C++ line comments (with the '//' prefix) are now supported in PixelMath expressions, along with the previously supported C-style block comments (with the '/*' and '*/' delimiters). For example, this is now a valid expression:

Code:

```
// ------------------------------------------------
// A rotational gradient experiment with generators
// ------------------------------------------------
mean( $T - rotate( $T, -0.1 ) // clockwise rotations
, $T - rotate( $T, -0.2 )
, $T - rotate( $T, -0.3 )
, $T - rotate( $T, -0.4 )
, $T - rotate( $T, 0.1 ) // counter-clickwise rotations
, $T - rotate( $T, 0.2 )
, $T - rotate( $T, 0.3 )
, $T - rotate( $T, 0.4 ) )
```

**Improved Expression Editor Dialog**

The Expression Editor dialog has now two splitters that allow you to resize the documentation panel and the right panel, where images, symbols and syntax elements can be selected.

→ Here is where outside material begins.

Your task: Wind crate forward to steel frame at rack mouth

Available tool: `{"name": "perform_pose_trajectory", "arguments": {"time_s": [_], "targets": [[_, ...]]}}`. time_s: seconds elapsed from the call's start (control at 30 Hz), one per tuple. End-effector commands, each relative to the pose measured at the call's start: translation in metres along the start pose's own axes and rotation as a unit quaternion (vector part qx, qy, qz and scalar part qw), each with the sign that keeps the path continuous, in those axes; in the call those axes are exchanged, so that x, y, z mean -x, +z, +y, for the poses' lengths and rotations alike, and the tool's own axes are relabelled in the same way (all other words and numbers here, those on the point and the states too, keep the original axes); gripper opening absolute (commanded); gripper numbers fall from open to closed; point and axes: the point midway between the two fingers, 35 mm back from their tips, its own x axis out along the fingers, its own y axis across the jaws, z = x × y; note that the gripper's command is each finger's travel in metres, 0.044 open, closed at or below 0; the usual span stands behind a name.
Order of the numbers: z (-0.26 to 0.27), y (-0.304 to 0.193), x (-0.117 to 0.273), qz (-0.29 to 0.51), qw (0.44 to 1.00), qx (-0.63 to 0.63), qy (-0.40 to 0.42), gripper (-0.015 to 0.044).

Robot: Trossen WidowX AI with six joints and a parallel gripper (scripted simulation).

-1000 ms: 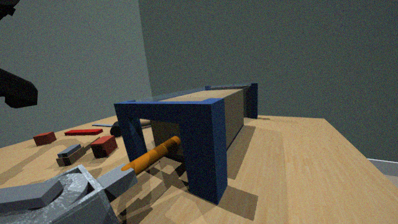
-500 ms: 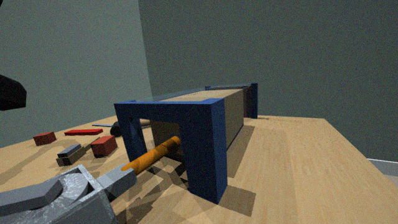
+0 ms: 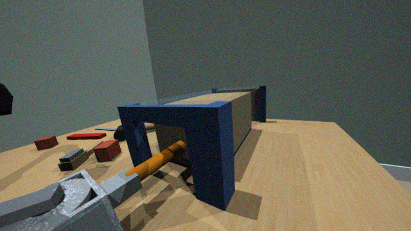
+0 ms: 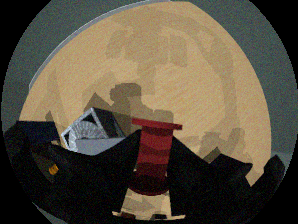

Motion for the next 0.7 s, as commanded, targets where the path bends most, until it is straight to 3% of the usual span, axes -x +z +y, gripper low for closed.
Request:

The Syntax tree includes now all functions, generators, operators, punctuators, symbol definition functions and metasymbols that form part of the PixelMath language. The documentation for all functions, generators and operators has been considerably improved with more detailed descriptions and examples.

____________________

I hope you'll find all of this work useful and stimulating for your creativity. Thank you for your attention.